## PROBLEM TO WORK ON
Every entry must reappear in your answer exactly as written, though its pictures must not.

## SUPPLIED DATA
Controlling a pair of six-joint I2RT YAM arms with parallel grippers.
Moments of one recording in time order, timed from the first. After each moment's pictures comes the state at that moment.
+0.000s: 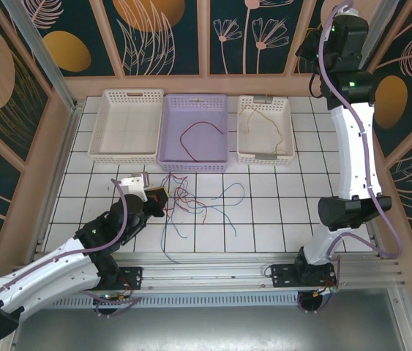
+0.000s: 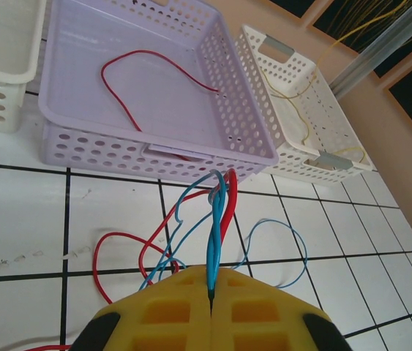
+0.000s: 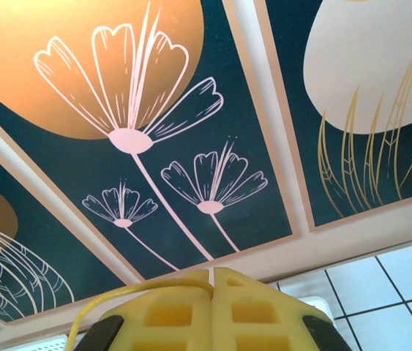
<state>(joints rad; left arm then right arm) -0.90 0.66 0.46 -0.19 -0.35 -0.76 0.13 1.74 2.29 -0.73 0.10 0.37</state>
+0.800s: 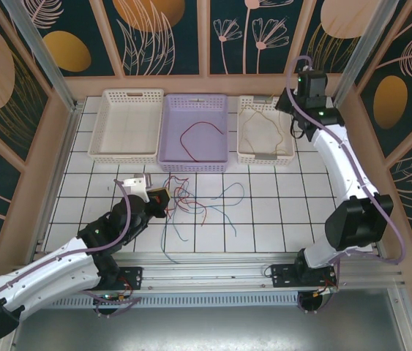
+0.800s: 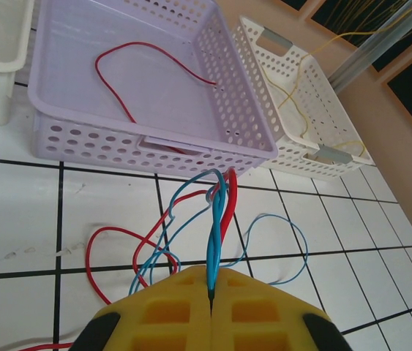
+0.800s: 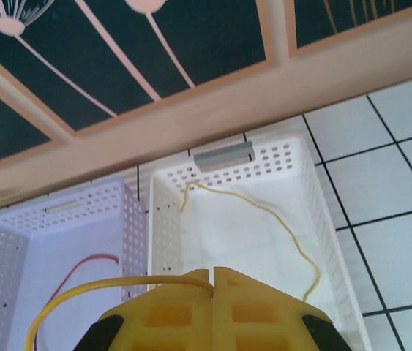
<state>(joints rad) -0.90 0.68 0.43 -0.15 -0.33 -0.76 0.18 1.55 1.54 -0.52 0.07 0.39</state>
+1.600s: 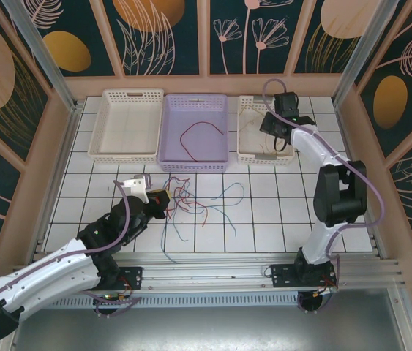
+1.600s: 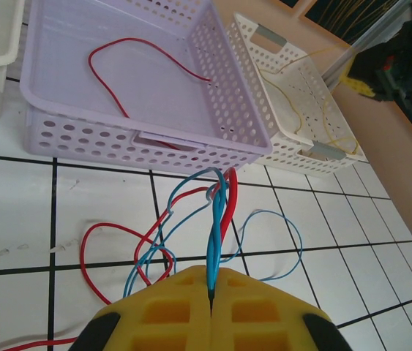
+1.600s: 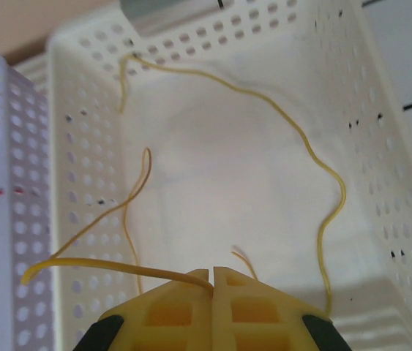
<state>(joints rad) -0.90 0.66 0.42 -0.14 -0.31 -0.77 0.21 1.80 1.42 -0.44 0.07 0.47</state>
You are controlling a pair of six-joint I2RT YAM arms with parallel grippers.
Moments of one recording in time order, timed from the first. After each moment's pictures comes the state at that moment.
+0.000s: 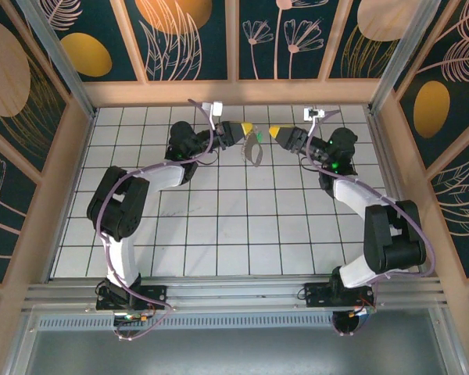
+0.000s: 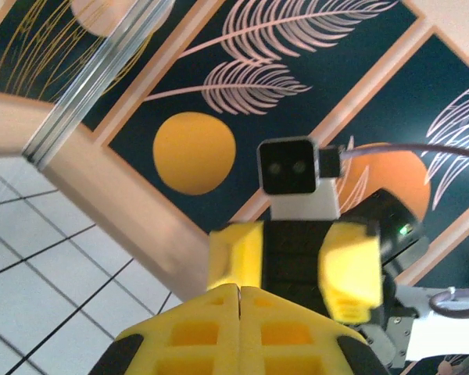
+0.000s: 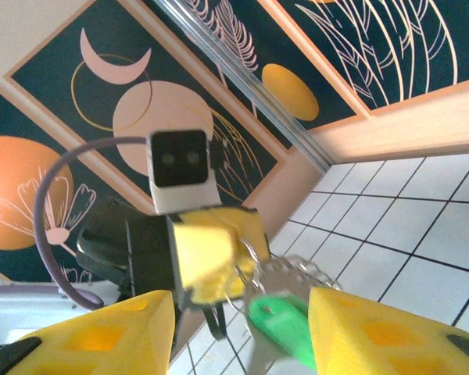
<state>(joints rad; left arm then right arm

## ANSWER TO THE PROBLEM
Controlling a pair of six-joint I2RT YAM arms with parallel grippers.
Moments of one recording in time order, timed from the first. After each moment's pictures comes the state at that moment.
+0.000s: 
+0.000s: 
+0.000s: 
<state>(joints rad; left arm then right arm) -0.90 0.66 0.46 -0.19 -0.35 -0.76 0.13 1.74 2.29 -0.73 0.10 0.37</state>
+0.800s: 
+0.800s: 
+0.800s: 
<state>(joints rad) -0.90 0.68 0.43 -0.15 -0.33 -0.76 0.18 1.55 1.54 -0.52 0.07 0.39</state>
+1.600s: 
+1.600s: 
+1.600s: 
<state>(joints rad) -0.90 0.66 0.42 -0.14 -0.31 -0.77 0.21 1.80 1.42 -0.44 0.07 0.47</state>
You are controlling a pair of six-joint I2RT YAM arms with parallel grippers.
Moments of one recording in time order, timed from the first. After each moment's pictures comes the state at that moment.
+0.000s: 
+0.000s: 
+0.000s: 
<state>(joints rad; left arm then right arm

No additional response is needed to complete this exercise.